SATA and SAS drives will share a common interface connector, but the
protocol talked over the wire is different. This will allow you to use a
common backplane in the array thaat can take either SAS or SATA drives,
but you'll need a controller that can talk both protocols if you want to
mix them.


>
> There is still a major price difference between "native" SATA v.s.
> "native" SCSI disk drives, I guess due to additional features and
> higher data transfer performance due to higher rotational speed.

And there will continue to be such a difference, especially if you are
comparing prices of consumer SATA drives with SAS.

>
> Question: with SAS will it still make sense for manufacturers to
> produce two separate hardware platforms or will we see a merge between
> the two? Or have I been fooled and there is already today just one
> platform with two different interfaces (and price points)?
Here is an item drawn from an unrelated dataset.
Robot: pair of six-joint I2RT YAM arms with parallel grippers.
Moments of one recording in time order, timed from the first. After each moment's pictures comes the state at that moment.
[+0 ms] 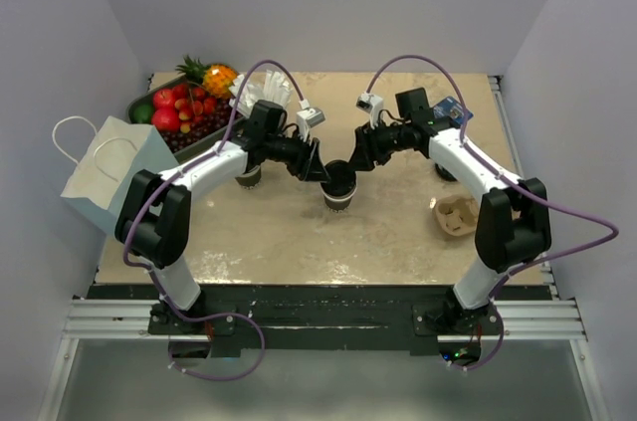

Most of the vendors I've talked to see a common backplane that can
support either drive as a natural evolution, if only because of the
savings in not having to manufacture two separate product lines. The
more interesting question is whether SAS displaces FC as the drive
interface in higher-end applications.

>
> If the platform would be the same; I guess we could have 15000 rpm
> disks that at low usage could throttled down to, say 5000 rpm for
> lower power consumption and noise?

If you've got applications that only need 5K RPM performance, then it
would be much more sensible to use 7.2 RPM drives and throttle them down
than to use 15K RPM drives, keepp those for the applications that need them.